LR-PRP from patients with mild to moderate knee OA expressed significantly more IL-1Ra, IL-4, IL-8, and MMP-9 compared with LP-PRP formulations from the same patients. No significant differences were found between LR-PRP and LP-PRP in mediators of nociceptive pain-namely, NGF and TRAP5. Other mediators including TNF-α, IL-1β, IL-6, and IL-10 were also found to have no significant expression differences between LR-PRP and LP-PRP.
LR-PRP expressed significantly more IL-1Ra, IL-4, and IL-8, suggesting that LR-PRP may be more anti-inflammatory than LP-PRP. MMP-9 was expressed in higher concentrations in LR-PRP, suggesting that LR-PRP may be more chondrotoxic than LP-PRP.
LR-PRP was found to have a robust expression of anti-inflammatory mediators compared with LP-PRP and may be beneficial to patients with long-term knee OA where chronic low-grade inflammation is present. Mechanistic clinical trials are needed to elucidate the key mediators in both LR-PRP and LP-PRP to assess their effect on long-term progression of knee OA.
富血小板血浆(PRP)已广泛应用于临床,用于治疗有症状的膝骨关节炎(OA)患者。白细胞减少富血小板血浆(LR-PRP)在临床上优于白细胞减少贫血小板血浆(LP-PRP);然而,为了使制剂合理化,尚不清楚轻度至中度膝 OA 患者的 LR-PRP 和 LP-PRP 中存在哪些细胞因子介导的疼痛和炎症。

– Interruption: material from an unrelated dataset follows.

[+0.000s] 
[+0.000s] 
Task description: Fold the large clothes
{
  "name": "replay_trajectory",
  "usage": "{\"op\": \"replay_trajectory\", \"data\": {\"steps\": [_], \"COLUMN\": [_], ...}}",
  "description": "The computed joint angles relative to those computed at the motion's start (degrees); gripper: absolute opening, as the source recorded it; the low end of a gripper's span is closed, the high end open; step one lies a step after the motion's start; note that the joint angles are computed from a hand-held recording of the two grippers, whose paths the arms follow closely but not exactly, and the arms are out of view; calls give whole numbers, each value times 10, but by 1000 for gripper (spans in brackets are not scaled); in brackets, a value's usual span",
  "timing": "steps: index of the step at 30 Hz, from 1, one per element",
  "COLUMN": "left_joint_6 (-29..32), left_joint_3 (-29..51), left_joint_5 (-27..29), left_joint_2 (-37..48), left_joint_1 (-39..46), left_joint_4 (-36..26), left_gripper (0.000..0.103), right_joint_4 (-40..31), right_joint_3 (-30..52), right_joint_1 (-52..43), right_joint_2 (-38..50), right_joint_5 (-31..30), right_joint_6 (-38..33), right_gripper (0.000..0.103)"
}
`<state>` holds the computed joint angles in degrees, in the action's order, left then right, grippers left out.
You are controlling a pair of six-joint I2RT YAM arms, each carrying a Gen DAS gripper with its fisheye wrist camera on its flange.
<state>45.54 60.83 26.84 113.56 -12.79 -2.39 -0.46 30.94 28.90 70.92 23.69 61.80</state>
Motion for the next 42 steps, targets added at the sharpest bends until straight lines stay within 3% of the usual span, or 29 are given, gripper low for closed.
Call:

与来自同一轻度至中度膝 OA 患者的 LP-PRP 相比,LR-PRP 主要具有抗炎作用,并且具有减少的伤害感受性疼痛介质。
对照实验室研究。
为了评估来自 12 名(6 名男性和 6 名女性)有症状的膝 OA 患者的 48 份 LR-PRP 和 LP-PRP,共制备了 24 份 PRP 的独特样本(Kellgren-Lawrence 分级 2-3)。通过双旋 protocol 对患者进行血液采集,以制备 LR-PRP 和 LP-PRP,以获得基线全血、血小板浓度和白细胞亚型。同一患者的 LR-PRP 和 LP-PRP 同时产生,并通过 Luminex(多细胞因子分析)进行全面分析,以评估炎症的关键介质:白细胞介素 1 受体拮抗剂(IL-1Ra)、白细胞介素 4、6、8 和 10(IL-4、IL-6、IL-8 和 IL-10)、IL-1β、肿瘤坏死因子-α(TNF-α)和基质金属蛋白酶 9(MMP-9)。为了评估伤害感受性疼痛的介质,还评估了神经生长因子(NGF)和抗酒石酸酸性磷酸酶 5(TRAP5)。
与来自同一患者的 LP-PRP 制剂相比,轻度至中度膝 OA 患者的 LR-PRP 表达的 IL-1Ra、IL-4 和 IL-8 明显更多。在伤害感受性疼痛介质-NGF 和 TRAP5 方面,LR-PRP 和 LP-PRP 之间未发现显着差异。还发现其他介质,包括 TNF-α、IL-1β、IL-6 和 IL-10,LR-PRP 和 LP-PRP 之间的表达差异也无统计学意义。
LR-PRP 表达的 IL-1Ra、IL-4 和 IL-8 明显更多,表明 LR-PRP 可能比 LP-PRP 更具抗炎作用。LR-PRP 中 MMP-9 的表达浓度更高,表明 LR-PRP 可能比 LP-PRP 更具软骨毒性。
与 LP-PRP 相比,LR-PRP 中发现具有强大的抗炎介质表达,可能对长期存在慢性低度炎症的膝 OA 患者有益。需要进行机制临床试验,以阐明 LR-PRP 和 LP-PRP 中的关键介质,以评估它们对膝 OA 长期进展的影响。